Cela faisait 75 ans que la fromagerie l’Etoile du Vercors, propriété de Lactalis, rejette ses eaux polluées dans l’Isère en toute impunité. Lactalis a enfin été condamnée par le Tribunal correctionnel de Grenoble à payer 100 000 euros d’amende. Un premier pas pour les associations environnementales qui souhaitent surtout que les pollutions cessent.
Depuis 1942, la fromagerie Etoile du Vercors déverse en continu 4L/seconde de substances polluantes dans l’Isère, affluent du Sud-Est de la France. Chaque année, ce sont ainsi 200 tonnes d’eaux polluées qui sont rejetés dans le cours d’eau, dont 28 substances chimiques comme l’Hypochlorite de soude 47/50, un extrait de javel très toxique pour les organismes aquatiques, ou encore le PENNGAR NPH, un nettoyant liquide acide oxygéné, utilisé par l’industrie agro-alimentaire pour son action dégraissante et oxydante.

Après un bras de fer juridique, le tribunal correctionnel de Grenoble a donné raison aux associations de protection de l’environnement en condamnant ce lundi 8 avril son propriétaire Lactalis à payer 100 000 euros d’amende, dont 50 000 euros avec sursis, pour « jet ou abandon de déchets dans les eaux superficielles ou souterraines » et à 5 000 euros d’amende pour « exploitation d’une installation classée sans respecter les mesures prescrites par arrêté pour la protection de l’environnement ».
Car derrière ce fromage à l’apparence authentique, qui respire bon le produit du terroir, se cachait bien le géant Lactalis suite au rachat de la fromagerie en 2011, un bel exemple de « craftwashing ». Comme l’explique notre confrère helvète En vert et contre tout, cette technique utilisée par les grands groupes consister à imiter les codes du « fait maison » ou de l’artisanat, voire à carrément racheter des entreprises locales, pour déconstruire l’image négative et industrielle de la grande distribution et des multinationales.

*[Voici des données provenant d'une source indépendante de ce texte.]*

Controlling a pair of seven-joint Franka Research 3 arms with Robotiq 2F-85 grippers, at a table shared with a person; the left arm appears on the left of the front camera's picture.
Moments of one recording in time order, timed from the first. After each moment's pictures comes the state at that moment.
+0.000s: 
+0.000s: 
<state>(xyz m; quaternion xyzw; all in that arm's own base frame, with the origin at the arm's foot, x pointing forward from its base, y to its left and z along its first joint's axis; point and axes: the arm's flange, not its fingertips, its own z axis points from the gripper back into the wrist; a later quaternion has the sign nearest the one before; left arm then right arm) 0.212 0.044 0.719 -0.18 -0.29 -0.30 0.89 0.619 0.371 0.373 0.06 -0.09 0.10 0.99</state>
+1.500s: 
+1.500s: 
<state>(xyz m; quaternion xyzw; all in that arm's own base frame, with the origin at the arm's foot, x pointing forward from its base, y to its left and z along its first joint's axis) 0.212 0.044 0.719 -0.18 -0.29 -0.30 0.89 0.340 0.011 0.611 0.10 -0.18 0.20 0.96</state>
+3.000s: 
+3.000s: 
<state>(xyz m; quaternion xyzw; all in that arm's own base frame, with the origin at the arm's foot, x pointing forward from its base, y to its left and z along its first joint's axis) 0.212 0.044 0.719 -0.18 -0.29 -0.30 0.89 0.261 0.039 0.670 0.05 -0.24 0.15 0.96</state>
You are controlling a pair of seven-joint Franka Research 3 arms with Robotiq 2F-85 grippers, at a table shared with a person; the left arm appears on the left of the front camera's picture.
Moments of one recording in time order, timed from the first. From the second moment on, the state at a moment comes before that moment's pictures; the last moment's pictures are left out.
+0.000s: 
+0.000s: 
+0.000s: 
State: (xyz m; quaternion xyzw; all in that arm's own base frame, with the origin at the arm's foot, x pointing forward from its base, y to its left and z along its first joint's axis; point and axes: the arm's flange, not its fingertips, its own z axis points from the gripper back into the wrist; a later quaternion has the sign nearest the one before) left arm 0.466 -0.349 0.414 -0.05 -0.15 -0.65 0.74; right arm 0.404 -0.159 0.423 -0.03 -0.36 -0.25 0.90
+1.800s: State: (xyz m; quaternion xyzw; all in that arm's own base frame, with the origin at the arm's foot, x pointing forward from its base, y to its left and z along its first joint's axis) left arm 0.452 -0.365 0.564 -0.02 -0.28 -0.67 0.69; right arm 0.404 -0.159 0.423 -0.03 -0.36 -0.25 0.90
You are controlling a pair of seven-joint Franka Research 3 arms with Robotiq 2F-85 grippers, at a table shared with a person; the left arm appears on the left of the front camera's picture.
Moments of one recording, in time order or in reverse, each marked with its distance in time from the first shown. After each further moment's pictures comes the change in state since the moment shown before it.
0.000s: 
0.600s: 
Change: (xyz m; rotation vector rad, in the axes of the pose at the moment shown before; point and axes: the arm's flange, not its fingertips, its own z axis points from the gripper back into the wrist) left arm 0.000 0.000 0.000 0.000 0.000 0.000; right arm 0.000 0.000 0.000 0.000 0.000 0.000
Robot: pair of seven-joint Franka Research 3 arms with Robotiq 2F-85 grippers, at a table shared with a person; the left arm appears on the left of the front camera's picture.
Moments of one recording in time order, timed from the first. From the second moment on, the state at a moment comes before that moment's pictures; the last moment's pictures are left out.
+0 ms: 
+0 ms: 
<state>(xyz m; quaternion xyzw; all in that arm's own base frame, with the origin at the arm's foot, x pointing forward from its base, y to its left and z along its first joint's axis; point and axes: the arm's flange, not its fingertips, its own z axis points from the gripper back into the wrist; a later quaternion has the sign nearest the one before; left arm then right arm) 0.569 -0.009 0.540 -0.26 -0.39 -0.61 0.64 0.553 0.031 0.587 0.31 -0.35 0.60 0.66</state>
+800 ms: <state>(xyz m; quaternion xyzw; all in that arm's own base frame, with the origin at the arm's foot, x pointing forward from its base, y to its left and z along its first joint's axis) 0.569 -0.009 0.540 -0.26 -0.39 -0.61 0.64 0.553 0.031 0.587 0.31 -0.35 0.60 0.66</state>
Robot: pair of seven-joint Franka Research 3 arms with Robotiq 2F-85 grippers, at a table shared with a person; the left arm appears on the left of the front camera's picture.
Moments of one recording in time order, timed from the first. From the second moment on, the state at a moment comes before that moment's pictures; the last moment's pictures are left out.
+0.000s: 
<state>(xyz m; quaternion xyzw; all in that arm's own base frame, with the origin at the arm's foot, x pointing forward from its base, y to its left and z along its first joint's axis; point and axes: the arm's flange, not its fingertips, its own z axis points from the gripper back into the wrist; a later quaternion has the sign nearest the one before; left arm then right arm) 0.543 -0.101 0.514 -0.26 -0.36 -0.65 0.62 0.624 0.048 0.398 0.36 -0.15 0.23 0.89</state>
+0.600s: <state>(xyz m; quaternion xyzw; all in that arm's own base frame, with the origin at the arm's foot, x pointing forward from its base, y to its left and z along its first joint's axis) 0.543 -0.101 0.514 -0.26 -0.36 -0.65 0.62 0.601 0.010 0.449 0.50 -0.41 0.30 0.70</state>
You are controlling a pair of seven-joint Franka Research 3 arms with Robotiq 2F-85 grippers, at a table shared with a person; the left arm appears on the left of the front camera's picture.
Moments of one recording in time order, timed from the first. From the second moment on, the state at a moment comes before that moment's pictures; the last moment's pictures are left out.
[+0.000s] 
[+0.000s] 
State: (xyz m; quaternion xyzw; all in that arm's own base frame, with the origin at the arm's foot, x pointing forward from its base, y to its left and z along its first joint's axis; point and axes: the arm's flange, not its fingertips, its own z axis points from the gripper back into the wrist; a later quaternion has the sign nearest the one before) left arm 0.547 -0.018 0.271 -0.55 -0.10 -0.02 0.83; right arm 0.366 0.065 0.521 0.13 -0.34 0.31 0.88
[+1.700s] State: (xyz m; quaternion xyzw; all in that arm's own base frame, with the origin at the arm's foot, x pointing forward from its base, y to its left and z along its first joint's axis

Jouant sur l’aspect traditionnel et sympathique du produit, les fromages de l’Etoile du Vercors cachaient en fait une pollution désastreuse pour l’environnement. Lactalis devra aussi dédommager 55 000 € à l’ensemble des parties civiles pour les préjudices subis, dont France Nature Environnement et la FRAPNA Isère. Pour les associations plaignantes, cette première victoire est un soulagement, mais n’est malheureusement pas à la hauteur des 500 000€ d’amende souhaités pour faire de cette condamnation un exemple dissuasif auprès d’autres industriels polluants.
« C’est à la fois une victoire et un constat d’échec, car si la justice et ses répercussions médiatiques semblent pouvoir inciter ce géant du monde économique à enfin respecter la réglementation environnementale, la pollution n’a pour l’heure pas cessé. Ce groupe industriel préfère-t-il payer des amendes pour pollution, plutôt que de se mettre en règle ? Lactalis a les moyens de prendre les mesures qu’il faut dès demain pour arrêter de polluer ce cours d’eau et il faut le faire savoir ! », explique Anne Roques, juriste à France Nature Environnement.
Plutôt que de se rallier à la station d’épuration locale, bien plus logique en termes d’économies de ressources, la fromagerie « L’Etoile du Vercors » s’est battue avec le maire de Saint-Just-de-Claix, Joël O’Baton, pour construire sa propre station d’épuration. De guerre lasse, l’élu a finalement cédé début avril face à la pression des services de l’Etat. Pour l’instant, les rejets toxiques continuent. Lactalis a jusqu’au 28 septembre 2019 pour les arrêter définitivement.